EVENING AMONGST THE ALPS.
Soft skies of Italy! how richly drest,
Smile these wild scenes in your purpureal glow!
What glorious hues, reflected from the west,
Float o’er the dwellings of eternal snow!
Yon torrent, foaming down the granite steep,
Sparkles all brilliance in the setting beam;
Dark glens beneath in shadowy beauty sleep,
Where pipes the goat-herd by his mountain-stream.
Now from yon peak departs the vivid ray,
That still at eve its lofty temple knows;
From rock and torrent fade the tints away,
And all is wrapt in twilight’s deep repose:
While through the pine-wood gleams the vesper star,
And roves the Alpine gale o’er solitudes afar.
DIRGE OF THE HIGHLAND CHIEF IN “WAVERLEY.”[59]
Son of the mighty and the free!
High-minded leader of the brave!
Was it for lofty chief like thee
To fill a nameless grave?
Oh! if amidst the valiant slain
The warrior’s bier had been thy lot,
E’en though on red Culloden’s plain,
We then had mourn’d thee not.
But darkly closed thy dawn of fame,
That dawn whose sunbeam rose so fair;
Vengeance alone may breathe thy name,
The watchword of Despair!
Yet, oh! if gallant spirit’s power
Hath e’er ennobled death like thine,
Then glory mark’d thy parting hour,
Last of a mighty line!
O’er thy own towers the sunshine falls,
But cannot chase their silent gloom;
Those beams that gild thy native walls
Are sleeping on thy tomb!
Spring on thy mountains laughs the while,
Thy green woods wave in vernal air,
But the loved scenes may vainly smile:
Not e’en thy dust is there.
On thy blue hills no bugle-sound
Is mingling with the torrent’s roar;
Unmark’d, the wild deer sport around:
Thou lead’st the chase no more!
Thy gates are closed, thy halls are still,
Those halls where peal’d the choral strain;
They hear the wind’s deep murmuring thrill,
And all is hush’d again.
No banner from the lonely tower
Shall wave its blazon’d folds on high;
There the tall grass and summer flower
Unmark’d shall spring and die.
No more thy bard for other ear
Shall wake the harp once loved by thine—
Hush’d be the strain thou canst not hear,
Last of a mighty line!
[59] These very beautiful stanzas first appeared in the Edinburgh Annual Register for 1815, (p. 255,) with the following interesting heading.
“A literary friend of ours received these verses with a letter of the following tenor:—
“‘A very ingenious young friend of mine has just sent me the enclosed, on reading Waverley. To you the world gives that charming work; and if in any future edition you should like to insert the Dirge to a Highland Chief, you would do honour to
Your Sincere Admirer.’
“The individual to whom this obliging letter was addressed, having no claim to the honour which is there done him, does not possess the means of publishing the verses in the popular novel alluded to.
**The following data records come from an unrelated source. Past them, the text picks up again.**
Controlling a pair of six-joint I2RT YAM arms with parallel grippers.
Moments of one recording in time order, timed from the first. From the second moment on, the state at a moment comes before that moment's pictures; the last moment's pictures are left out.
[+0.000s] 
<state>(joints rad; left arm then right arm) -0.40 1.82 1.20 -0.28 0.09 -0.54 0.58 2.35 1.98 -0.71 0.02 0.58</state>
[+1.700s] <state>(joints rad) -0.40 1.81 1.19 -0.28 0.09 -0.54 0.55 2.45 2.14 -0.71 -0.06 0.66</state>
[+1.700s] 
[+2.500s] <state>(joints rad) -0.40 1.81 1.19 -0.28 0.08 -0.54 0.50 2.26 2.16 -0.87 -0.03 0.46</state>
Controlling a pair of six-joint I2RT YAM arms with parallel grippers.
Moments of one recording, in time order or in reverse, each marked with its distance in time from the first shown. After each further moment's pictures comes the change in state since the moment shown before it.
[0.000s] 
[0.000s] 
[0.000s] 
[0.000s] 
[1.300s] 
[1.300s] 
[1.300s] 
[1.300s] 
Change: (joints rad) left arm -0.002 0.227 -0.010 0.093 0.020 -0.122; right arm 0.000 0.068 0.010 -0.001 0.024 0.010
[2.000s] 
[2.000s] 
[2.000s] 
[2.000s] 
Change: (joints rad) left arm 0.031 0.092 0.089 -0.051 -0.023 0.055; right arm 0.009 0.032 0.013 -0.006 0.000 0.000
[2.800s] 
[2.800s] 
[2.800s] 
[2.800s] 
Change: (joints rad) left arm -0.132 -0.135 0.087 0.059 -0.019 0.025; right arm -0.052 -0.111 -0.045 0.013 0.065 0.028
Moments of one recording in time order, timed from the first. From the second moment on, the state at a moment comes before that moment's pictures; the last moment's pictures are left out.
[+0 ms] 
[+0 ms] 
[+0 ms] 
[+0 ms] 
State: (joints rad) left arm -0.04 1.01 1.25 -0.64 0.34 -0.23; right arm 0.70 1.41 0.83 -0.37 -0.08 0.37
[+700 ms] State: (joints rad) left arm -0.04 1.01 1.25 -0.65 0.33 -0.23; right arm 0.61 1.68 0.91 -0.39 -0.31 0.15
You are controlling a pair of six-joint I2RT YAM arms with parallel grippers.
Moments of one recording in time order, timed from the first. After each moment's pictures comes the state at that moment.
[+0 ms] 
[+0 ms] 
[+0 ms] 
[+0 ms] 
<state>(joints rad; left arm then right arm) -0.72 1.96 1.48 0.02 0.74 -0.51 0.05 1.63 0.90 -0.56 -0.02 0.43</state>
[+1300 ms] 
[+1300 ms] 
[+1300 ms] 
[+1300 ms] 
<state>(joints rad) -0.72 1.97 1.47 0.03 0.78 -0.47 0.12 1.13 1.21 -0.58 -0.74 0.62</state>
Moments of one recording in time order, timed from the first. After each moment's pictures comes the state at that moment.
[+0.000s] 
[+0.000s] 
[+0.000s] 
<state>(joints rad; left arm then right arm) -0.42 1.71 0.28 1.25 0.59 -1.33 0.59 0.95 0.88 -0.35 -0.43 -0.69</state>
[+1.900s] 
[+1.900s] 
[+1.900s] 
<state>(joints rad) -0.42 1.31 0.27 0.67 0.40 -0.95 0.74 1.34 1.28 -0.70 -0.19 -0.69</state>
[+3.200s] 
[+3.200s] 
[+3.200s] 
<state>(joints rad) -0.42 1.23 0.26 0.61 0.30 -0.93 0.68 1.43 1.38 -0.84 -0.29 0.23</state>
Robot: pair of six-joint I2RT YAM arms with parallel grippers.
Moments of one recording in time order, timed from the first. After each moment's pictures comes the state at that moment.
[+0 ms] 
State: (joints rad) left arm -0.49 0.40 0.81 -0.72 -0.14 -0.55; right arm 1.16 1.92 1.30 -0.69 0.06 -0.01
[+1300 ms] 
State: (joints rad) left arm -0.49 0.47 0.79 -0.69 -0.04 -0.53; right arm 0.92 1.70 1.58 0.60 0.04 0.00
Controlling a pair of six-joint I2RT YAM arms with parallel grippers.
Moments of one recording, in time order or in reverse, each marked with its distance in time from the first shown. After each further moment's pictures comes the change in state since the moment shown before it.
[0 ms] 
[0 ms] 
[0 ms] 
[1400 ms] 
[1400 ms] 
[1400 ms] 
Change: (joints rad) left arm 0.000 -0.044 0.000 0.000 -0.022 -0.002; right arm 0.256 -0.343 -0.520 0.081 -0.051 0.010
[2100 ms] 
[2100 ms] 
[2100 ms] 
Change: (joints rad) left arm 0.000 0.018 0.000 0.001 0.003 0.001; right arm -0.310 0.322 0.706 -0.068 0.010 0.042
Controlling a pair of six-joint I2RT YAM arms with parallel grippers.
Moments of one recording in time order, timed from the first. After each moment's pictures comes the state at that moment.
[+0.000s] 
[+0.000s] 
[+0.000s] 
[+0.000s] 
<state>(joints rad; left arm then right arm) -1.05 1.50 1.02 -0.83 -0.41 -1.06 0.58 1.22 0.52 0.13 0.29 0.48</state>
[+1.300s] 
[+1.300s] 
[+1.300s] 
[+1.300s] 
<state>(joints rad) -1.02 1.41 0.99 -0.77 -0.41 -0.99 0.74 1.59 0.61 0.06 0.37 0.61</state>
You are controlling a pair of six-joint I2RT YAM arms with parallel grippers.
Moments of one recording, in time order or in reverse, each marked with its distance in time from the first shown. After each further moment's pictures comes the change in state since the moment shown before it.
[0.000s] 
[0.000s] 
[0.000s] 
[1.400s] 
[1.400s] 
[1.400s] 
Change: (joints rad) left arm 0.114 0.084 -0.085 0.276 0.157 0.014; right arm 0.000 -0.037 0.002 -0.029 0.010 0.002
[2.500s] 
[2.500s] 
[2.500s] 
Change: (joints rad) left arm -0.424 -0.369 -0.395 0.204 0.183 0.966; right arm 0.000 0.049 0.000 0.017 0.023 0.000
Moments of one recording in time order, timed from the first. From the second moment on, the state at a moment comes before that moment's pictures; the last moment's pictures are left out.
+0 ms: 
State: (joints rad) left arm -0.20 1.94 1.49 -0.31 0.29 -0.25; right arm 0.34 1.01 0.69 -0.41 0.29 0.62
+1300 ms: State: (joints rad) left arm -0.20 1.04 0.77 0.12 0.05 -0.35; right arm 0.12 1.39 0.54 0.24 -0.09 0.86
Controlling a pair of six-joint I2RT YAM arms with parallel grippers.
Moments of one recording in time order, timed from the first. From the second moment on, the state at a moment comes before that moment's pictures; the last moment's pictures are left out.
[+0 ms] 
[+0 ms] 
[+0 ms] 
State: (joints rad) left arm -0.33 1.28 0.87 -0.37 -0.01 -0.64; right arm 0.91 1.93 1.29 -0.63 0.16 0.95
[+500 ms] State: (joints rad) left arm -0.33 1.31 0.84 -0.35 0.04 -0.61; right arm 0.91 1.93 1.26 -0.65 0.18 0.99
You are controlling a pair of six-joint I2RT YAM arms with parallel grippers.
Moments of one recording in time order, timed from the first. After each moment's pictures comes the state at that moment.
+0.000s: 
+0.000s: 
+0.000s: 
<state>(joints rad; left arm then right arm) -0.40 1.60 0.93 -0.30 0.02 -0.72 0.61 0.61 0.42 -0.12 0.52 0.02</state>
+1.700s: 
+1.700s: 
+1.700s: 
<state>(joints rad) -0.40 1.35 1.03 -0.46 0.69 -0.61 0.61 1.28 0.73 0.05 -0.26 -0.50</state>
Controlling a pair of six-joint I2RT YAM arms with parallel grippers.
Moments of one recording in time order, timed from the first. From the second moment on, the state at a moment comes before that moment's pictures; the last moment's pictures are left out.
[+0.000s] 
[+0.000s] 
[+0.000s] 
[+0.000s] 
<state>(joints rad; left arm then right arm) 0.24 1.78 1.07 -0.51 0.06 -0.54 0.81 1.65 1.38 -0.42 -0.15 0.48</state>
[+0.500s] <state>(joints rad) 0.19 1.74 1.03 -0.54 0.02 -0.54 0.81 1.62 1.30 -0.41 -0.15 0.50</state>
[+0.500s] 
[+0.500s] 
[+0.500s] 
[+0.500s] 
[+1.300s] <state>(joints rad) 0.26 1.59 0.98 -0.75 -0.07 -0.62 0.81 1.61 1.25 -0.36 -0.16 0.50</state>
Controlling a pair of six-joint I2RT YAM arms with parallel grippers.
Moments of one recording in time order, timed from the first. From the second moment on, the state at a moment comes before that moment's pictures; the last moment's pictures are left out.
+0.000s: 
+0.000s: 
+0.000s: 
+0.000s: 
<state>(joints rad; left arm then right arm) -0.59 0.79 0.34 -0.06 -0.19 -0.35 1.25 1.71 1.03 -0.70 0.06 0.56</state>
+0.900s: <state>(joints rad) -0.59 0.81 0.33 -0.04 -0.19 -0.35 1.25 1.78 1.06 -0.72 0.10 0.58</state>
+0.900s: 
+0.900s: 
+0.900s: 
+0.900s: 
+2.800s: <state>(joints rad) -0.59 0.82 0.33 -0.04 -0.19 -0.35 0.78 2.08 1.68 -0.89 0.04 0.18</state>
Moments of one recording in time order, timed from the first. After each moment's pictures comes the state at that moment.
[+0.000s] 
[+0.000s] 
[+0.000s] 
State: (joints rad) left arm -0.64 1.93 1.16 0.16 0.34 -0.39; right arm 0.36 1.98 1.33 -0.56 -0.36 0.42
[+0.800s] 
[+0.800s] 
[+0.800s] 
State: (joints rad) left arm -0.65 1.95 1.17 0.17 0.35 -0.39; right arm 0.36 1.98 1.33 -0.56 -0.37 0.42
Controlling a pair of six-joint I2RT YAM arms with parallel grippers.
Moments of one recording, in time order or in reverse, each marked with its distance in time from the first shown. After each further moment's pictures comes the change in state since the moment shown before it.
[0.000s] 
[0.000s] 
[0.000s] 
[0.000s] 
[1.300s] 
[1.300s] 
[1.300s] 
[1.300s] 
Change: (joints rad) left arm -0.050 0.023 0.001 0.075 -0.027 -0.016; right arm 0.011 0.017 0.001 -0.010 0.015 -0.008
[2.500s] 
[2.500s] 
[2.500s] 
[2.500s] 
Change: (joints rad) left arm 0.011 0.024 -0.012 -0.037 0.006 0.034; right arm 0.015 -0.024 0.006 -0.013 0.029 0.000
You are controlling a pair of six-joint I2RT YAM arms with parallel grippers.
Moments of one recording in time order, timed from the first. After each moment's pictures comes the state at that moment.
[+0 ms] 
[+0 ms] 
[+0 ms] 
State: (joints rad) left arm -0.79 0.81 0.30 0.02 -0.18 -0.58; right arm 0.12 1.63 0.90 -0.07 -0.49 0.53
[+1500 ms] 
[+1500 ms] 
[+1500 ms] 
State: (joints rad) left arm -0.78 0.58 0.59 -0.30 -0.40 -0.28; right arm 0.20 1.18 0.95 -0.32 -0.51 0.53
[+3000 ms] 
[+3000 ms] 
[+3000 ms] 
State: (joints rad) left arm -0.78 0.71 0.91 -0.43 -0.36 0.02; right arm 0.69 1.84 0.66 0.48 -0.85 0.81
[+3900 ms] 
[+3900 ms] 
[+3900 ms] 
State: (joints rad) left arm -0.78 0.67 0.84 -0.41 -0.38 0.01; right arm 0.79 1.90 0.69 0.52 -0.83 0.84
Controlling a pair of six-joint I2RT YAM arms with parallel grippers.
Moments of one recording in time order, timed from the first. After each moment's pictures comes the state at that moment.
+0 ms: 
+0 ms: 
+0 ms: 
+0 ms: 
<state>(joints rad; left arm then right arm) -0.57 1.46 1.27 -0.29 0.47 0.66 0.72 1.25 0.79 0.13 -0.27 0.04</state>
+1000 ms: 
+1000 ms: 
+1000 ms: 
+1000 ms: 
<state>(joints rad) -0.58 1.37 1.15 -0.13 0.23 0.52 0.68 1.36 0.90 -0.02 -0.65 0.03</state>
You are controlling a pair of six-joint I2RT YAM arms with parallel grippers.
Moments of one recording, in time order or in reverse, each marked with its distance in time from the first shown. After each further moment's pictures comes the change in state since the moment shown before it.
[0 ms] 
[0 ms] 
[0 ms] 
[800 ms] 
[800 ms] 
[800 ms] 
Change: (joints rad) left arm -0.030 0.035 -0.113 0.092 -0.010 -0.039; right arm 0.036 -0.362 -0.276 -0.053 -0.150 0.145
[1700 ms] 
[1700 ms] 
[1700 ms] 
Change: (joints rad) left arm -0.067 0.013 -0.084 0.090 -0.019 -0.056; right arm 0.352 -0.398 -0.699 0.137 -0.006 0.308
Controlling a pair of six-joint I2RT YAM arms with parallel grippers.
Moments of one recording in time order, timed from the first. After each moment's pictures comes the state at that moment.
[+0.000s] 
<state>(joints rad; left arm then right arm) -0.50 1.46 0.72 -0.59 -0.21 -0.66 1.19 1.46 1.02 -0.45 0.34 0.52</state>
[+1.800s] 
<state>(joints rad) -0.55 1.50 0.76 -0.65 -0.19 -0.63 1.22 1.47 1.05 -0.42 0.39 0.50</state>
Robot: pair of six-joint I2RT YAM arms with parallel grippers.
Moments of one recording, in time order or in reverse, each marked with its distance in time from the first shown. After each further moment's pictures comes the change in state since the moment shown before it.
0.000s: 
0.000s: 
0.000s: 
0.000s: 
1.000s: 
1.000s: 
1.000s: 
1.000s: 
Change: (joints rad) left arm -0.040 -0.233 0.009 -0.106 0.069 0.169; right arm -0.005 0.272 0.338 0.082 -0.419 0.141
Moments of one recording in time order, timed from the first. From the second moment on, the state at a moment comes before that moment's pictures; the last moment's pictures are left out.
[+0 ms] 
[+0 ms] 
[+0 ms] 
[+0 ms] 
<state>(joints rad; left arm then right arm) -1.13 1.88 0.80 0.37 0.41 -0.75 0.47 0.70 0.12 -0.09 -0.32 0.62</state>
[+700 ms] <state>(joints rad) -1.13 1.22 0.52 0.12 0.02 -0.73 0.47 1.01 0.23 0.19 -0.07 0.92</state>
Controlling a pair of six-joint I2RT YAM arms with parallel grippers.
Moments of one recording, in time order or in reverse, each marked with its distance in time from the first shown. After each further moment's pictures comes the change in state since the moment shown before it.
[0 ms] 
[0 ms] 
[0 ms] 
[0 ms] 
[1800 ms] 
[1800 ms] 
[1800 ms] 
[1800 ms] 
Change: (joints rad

But that the public may sustain no loss, and that the ingenious author of Waverley may be aware of the honour intended him, our correspondent has ventured to send the verses to our Register.”
Notwithstanding the mysticism in the note about the “very ingenious young friend of mine” and “your sincere admirer,” on the one hand; and the disclaimer by “a literary friend of ours,” on the other, there can be little doubt that the Dirge was sent by Mrs Hermans to Sir Walter, then Mr Scott, and by him to the Register—of which he himself wrote that year the historical department.—Vide Lockhart’s Life of Scott, vol. iv. p. 80.